__Dataset section__
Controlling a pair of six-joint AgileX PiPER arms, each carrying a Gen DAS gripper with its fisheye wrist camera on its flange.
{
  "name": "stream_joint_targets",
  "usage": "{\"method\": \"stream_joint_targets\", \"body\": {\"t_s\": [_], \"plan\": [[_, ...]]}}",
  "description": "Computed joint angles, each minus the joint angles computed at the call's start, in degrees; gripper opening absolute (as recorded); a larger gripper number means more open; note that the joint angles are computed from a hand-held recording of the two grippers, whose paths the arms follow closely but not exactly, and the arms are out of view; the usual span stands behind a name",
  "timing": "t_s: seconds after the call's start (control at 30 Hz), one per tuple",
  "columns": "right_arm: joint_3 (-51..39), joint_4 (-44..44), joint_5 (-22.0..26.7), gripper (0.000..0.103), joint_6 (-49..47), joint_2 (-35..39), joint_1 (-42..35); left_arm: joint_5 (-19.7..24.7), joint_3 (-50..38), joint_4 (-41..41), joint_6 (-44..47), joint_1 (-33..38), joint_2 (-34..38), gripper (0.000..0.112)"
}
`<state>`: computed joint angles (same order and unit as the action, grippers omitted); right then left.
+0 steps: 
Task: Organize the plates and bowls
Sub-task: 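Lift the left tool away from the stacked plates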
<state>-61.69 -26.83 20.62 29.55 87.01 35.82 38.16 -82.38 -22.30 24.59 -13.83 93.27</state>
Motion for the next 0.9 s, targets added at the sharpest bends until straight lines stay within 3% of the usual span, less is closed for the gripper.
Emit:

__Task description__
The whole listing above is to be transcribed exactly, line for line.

__Task output__
Controlling a pair of six-joint AgileX PiPER arms, each carrying a Gen DAS gripper with its fisheye wrist camera on its flange.
{
  "name": "stream_joint_targets",
  "usage": "{\"method\": \"stream_joint_targets\", \"body\": {\"t_s\": [_], \"plan\": [[_, ...]]}}",
  "description": "Computed joint angles, each minus the joint angles computed at the call's start, in degrees; gripper opening absolute (as recorded); a larger gripper number means more open; note that the joint angles are computed from a hand-held recording of the two grippers, whose paths the arms follow closely but not exactly, and the arms are out of view; the usual span stands behind a name",
  "timing": "t_s: seconds after the call's start (control at 30 Hz), one per tuple",
  "columns": "right_arm: joint_3 (-51..39), joint_4 (-44..44), joint_5 (-22.0..26.7), gripper (0.000..0.103), joint_6 (-49..47), joint_2 (-35..39), joint_1 (-42..35); left_arm: joint_5 (-19.7..24.7), joint_3 (-50..38), joint_4 (-41..41), joint_6 (-44..47), joint_1 (-33..38), joint_2 (-34..38), gripper (0.000..0.112)"
}
`<state>`: computed joint angles (same order and unit as the action, grippers omitted); right then left.
+0 steps: 
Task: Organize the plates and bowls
Sub-task: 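Lift the left tool away from the stacked plates
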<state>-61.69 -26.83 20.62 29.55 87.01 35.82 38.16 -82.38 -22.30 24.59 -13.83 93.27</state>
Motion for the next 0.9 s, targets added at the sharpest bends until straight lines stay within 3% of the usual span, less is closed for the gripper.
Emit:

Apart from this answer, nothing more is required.